BLINA, ANTICORPO MONOCLONALE BISPECIFICO

Il BLINA è un anticorpo monoclonale bispecifico, cioè “a due braccia” (il nome tecnico è BiTE, Bispecific T-cell engager), una forma di immunoterapia che provoca la distruzione delle cellule B ad opera delle cellule T suppressor, facilitandone l’incontro. È insomma un farmaco facilitatore, che avvicina tra loro queste due categorie di cellule, rendendo più efficace l’eliminazione da parte linfociti T nei confronti delle cellule B “deviate”, cioè con la memoria bloccata nella produzione incontrollata di anticorpi rivolti contro le articolazioni, nel caso dell’artrite reumatoide. Già in passato, nell’artrite reumatoide erano stati fatti vari tentativi di inibire le cellule B, ma con risultati insoddisfacenti. Sfruttando invece l’azione delle cellule T, l’inibizione delle B “ribelli” risulta molto più efficace perché BLINA riesce a stanare anche quelle ben nascoste nei tessuti, andando a «tirarle per un braccio» per portarle al cospetto delle cellule T suppressor.
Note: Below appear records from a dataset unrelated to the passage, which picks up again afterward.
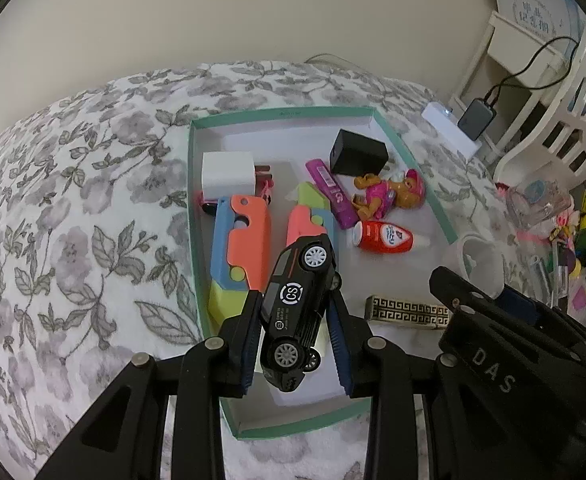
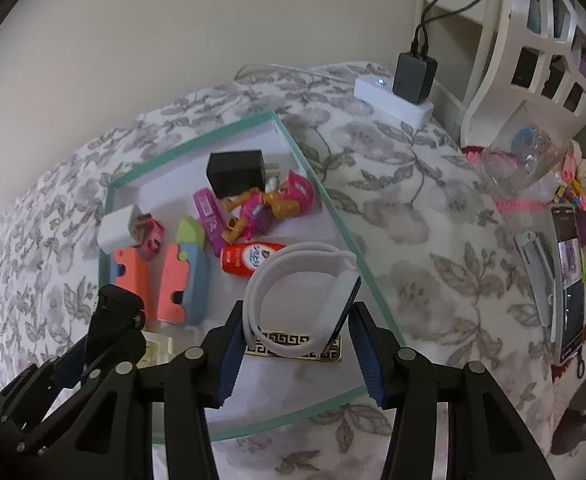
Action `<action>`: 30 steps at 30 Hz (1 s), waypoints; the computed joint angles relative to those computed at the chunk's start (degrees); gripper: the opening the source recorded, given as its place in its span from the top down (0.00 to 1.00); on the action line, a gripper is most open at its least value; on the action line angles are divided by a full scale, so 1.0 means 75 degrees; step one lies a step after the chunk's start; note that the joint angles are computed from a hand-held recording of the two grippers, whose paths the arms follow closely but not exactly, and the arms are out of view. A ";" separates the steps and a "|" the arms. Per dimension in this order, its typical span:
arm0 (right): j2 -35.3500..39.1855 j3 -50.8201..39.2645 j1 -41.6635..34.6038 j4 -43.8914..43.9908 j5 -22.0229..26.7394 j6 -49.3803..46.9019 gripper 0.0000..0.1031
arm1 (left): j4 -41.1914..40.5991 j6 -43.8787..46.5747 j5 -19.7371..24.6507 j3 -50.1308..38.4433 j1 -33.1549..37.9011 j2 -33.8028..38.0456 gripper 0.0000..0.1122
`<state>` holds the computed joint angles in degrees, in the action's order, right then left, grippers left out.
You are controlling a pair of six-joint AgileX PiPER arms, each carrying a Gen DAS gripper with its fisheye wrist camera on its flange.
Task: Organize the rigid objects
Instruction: 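Carry the toy car and smartwatch into the tray and open both tools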
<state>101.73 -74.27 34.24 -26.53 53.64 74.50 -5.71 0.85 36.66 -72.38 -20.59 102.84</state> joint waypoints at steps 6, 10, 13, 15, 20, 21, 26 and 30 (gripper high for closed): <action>0.0184 0.0034 -0.0145 0.0289 0.0065 -0.0167 0.48 | 0.0125 -0.0083 0.0023 -0.0023 -0.0072 0.0123 0.70; 0.0224 0.0096 -0.0199 0.0419 0.0019 -0.0257 0.48 | 0.0160 -0.0098 0.0057 -0.0031 -0.0073 0.0168 0.70; 0.0255 0.0114 -0.0233 0.0483 -0.0003 -0.0319 0.48 | 0.0275 -0.0234 0.0056 -0.0051 -0.0134 0.0208 0.70; 0.0287 0.0108 -0.0258 0.0532 0.0001 -0.0377 0.47 | 0.0288 -0.0237 0.0077 -0.0057 -0.0139 0.0225 0.70; 0.0359 0.0049 -0.0242 0.0513 0.0090 -0.0401 0.47 | 0.0138 -0.0123 0.0192 -0.0115 -0.0096 0.0252 0.70; 0.0350 0.0050 -0.0238 0.0472 0.0097 -0.0369 0.47 | 0.0090 -0.0100 0.0228 -0.0143 -0.0077 0.0262 0.70; 0.0303 -0.0022 -0.0220 0.0419 0.0180 -0.0394 0.47 | -0.0179 0.0055 0.0360 -0.0211 0.0030 0.0187 0.69; 0.0132 -0.0122 -0.0091 0.0090 0.0356 -0.0195 0.47 | -0.0543 0.0271 0.0496 -0.0264 0.0206 0.0002 0.69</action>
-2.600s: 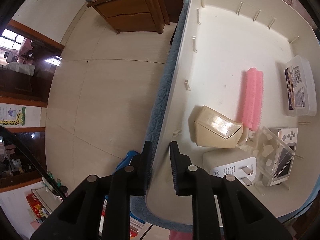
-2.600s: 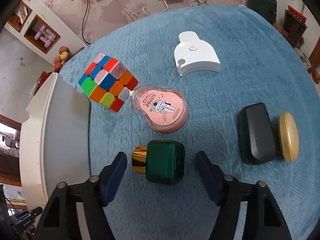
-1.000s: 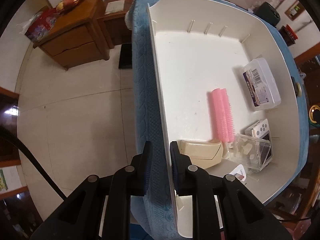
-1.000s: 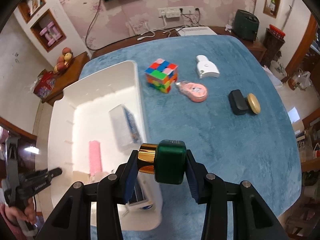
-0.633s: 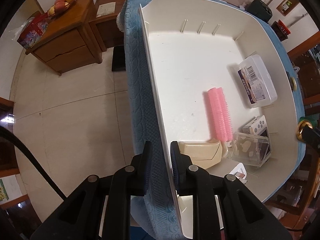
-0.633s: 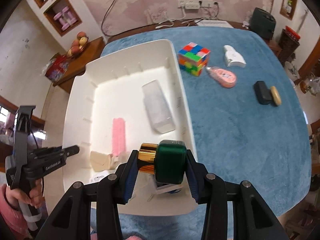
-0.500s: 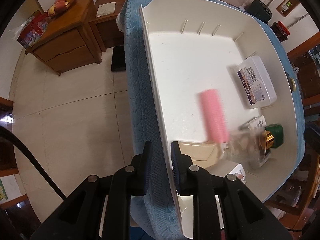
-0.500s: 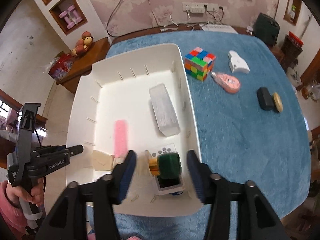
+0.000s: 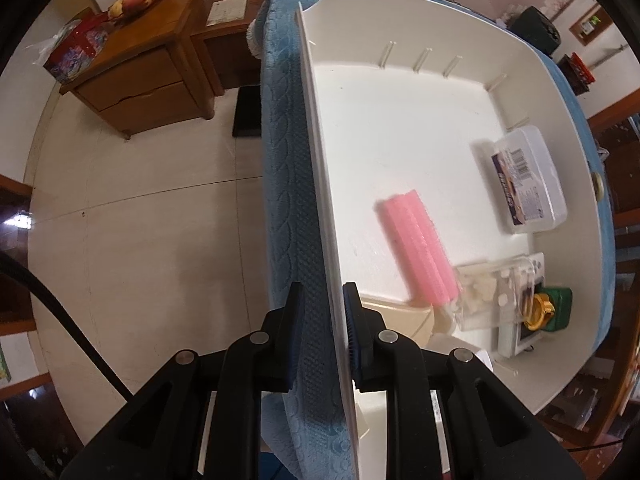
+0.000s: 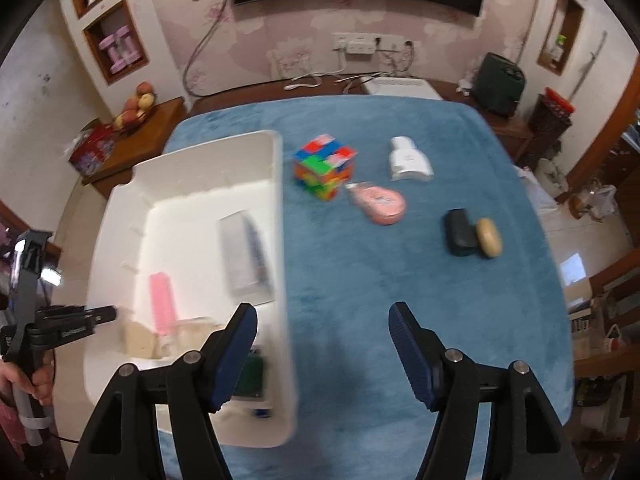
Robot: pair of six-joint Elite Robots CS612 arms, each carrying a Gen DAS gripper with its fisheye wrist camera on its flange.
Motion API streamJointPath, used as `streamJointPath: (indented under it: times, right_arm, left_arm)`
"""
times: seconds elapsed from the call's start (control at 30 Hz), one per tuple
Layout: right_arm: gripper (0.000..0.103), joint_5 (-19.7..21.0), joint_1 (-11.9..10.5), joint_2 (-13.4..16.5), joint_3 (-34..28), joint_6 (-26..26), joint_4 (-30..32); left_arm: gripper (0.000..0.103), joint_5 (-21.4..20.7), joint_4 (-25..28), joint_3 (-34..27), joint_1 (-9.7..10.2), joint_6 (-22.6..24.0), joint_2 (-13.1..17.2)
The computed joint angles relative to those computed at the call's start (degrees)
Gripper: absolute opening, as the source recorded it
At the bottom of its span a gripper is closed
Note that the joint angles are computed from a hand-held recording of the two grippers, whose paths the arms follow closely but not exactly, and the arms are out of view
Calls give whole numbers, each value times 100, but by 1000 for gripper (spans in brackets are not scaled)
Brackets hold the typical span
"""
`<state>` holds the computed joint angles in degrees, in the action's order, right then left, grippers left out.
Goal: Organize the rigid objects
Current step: 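Grasp the gold round compact with the right gripper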
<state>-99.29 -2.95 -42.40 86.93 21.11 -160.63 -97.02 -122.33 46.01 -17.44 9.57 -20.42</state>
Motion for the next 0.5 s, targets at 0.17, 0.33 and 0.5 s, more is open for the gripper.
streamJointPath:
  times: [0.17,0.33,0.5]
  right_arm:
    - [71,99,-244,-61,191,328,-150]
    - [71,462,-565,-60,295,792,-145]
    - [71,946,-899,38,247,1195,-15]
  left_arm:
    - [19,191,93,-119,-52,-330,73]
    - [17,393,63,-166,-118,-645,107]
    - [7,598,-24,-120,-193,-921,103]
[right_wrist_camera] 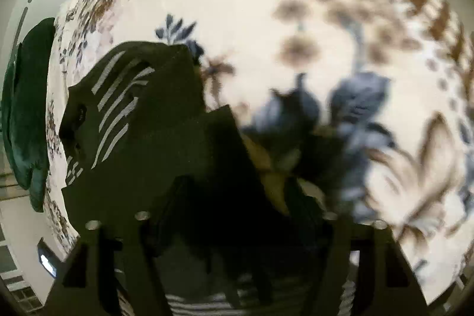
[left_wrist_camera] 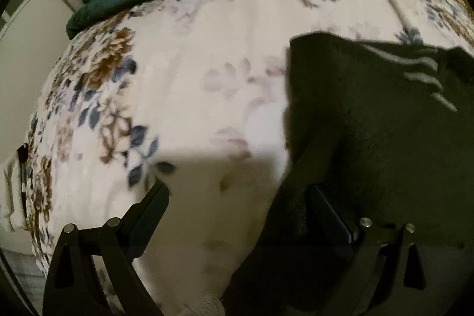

Ecco perché, anche nelle forme di artrite reumatoide resistenti alle terapie (che sono la metà delle forme gravi), si assiste a un crollo dell’infiammazione e a un importante miglioramento del controllo di malattia.

ARTITE REUMATOIDE

L’artrite reumatoide è una malattia autoimmune infiammatoria che colpisce le articolazioni e porta ad una loro distruzione progressiva e a disabilità. Protagoniste della sua patogenesi sono le cellule B che producono in maniera incontrollata anticorpi diretti contro i tessuti delle articolazioni. A soffrire di questa malattia sono oltre 410.000 gli italiani, otto su dieci sono donne, il 40% dei quali in forma grave. Oltre metà delle forme gravi presenta resistenza alle terapie oggi disponibili. Fondamentale è diagnosticare la malattia prima che arrivi a far danni irreversibili, iniziando subito un trattamento con i tanti farmaci a disposizione, dai classici DMARD, ai biologici e alle piccole molecole. Ma le persone affette dalle forme più gravi spesso sono resistenti ai farmaci, anche di ultima generazione. Ecco perché i risultati di questo studio aprono le porte alla speranza di un trattamento anche per i casi più complessi e difficili.